As for MIT associate professor Phillip Isola, his musing considered whether the future AI agents might be more inspired by biological design, less deterministic, and more “organoid.”

“One possibility is, this future will look more like economies, and markets, and social policies, and less like networks and computer systems, computer science, a lot of the ways that we build the tools right now,” he said. “The LLMs right now look very much like CS. They follow some protocol, and you have this MCP thing, and so on and so forth. But maybe a better model for the future of these agents is to think of them like organisms, not like programs.”

Recursive AI On the Horizon

“Very soon,” Mehta suggested, “agents will build agents, which will have less fidelity, and when agents who build agents build more agents, the agent will evolve quite rapidly, and drive a lot more tactical development of what agents will do, to automate 70% of the world's economy.”

Chopra agreed, citing AI’s approach of something called the “Dunbar ceiling,” a socialization principle, and explaining a recursive process this way:

“In our lab, we spent the last five years just studying large multi-agent systems, and for many years, human societies were a big motivation, so we used to use agents to model disease outbreaks, labor markets, social networks, supply chains, that was the bulk of the focus of what we would do to study large models of societies, and how agents sort of self-organize at scale.”

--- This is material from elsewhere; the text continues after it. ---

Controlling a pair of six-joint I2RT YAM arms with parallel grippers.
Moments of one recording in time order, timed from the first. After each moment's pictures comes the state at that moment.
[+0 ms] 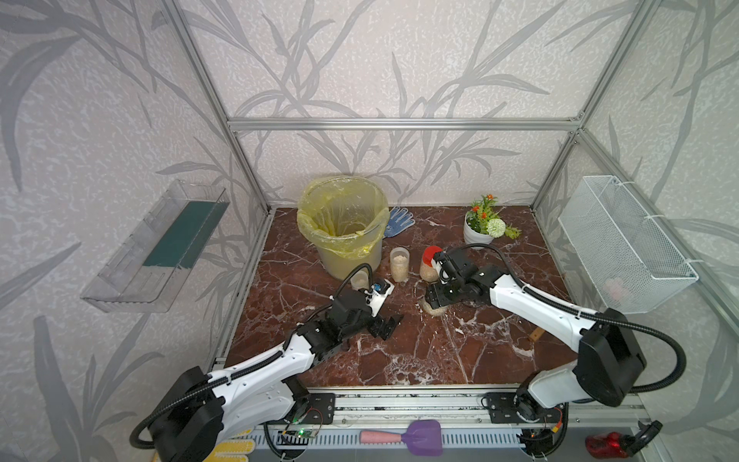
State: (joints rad) left arm -0.78 1.06 0.48 0.10 0.10 -0.03; right arm 0.63 1.45 1.05 -0.68 -0.04 0.34
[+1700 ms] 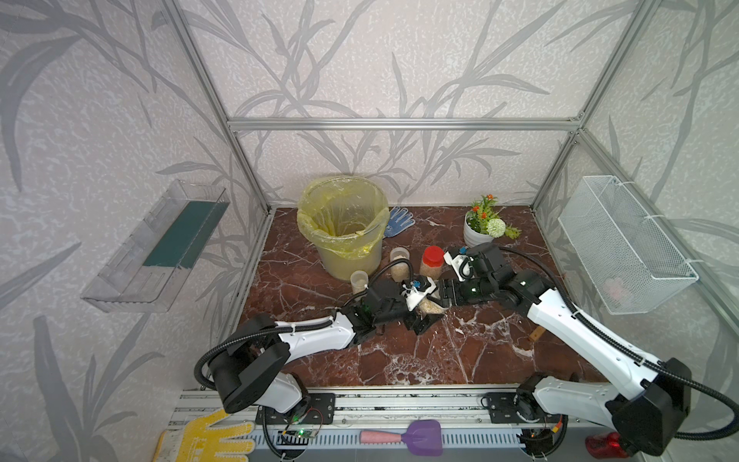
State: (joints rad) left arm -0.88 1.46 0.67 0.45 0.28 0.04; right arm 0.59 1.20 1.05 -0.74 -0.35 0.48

“How do you build repetitions of these systems and these agents?” asked panelist Anil Sharma of Tata Consultancy Services, referring to scaling. “Who backs them up? There are still a lot of questions to be addressed. The good thing is: we have a lot of knowledge of how things have worked today, and some of those ideas are potentially scalable, scalable to even internal agents.”

“They will have limitations,” Veloso added, suggesting that the really impressive part of the agents will be in the interactions with humans.

Those are some thoughts on what we might see with AI agents moving forward in the next few years, and how they may challenge some of the assumptions that so many of us have. As for the open source movement – we’ll see.